Collected material:
+ + + + +

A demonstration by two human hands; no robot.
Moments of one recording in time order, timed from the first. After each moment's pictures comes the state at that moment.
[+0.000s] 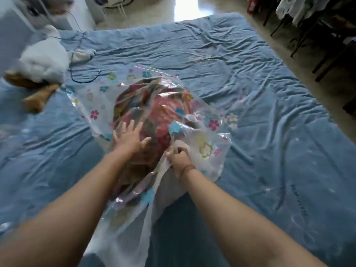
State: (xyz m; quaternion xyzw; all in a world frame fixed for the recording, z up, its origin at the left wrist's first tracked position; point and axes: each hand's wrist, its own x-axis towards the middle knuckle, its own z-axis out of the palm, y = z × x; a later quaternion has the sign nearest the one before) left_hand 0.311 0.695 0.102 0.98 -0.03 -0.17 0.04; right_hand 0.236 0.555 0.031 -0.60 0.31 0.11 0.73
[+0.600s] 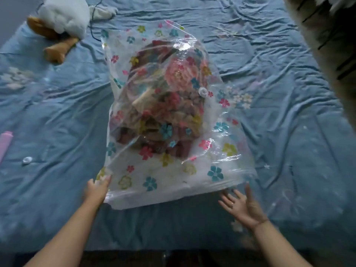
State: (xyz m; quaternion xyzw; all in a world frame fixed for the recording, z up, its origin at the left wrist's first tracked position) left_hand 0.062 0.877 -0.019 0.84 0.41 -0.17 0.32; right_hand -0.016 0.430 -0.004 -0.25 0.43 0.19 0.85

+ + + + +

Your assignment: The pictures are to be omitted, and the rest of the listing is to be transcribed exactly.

Exercise output:
A demonstration by two human hands; no robot.
Moments of one recording in time order, timed from the first. After each moment's pictures comes the state at that moment.
[+0.000s] 
State: (xyz m; quaternion xyzw; all in a world frame fixed for the recording, z up, its origin at the left wrist's first tracked position; point and axes: each hand's wrist, its own x-axis towards the middle knuckle, its own z-axis out of the palm, y = z × x; a later quaternion has the sign nearest the one before) left_hand 0.311 0.695 0.102 0.98 -0.03 -0.17 0.04; right_hand 0.236 0.555 0.031 -0.60 0.31 0.11 0.73
[+0.600s] 
State: (xyz m; quaternion xyzw; all in a world frame fixed for the recording, z up, its origin at the left wrist's first tracked position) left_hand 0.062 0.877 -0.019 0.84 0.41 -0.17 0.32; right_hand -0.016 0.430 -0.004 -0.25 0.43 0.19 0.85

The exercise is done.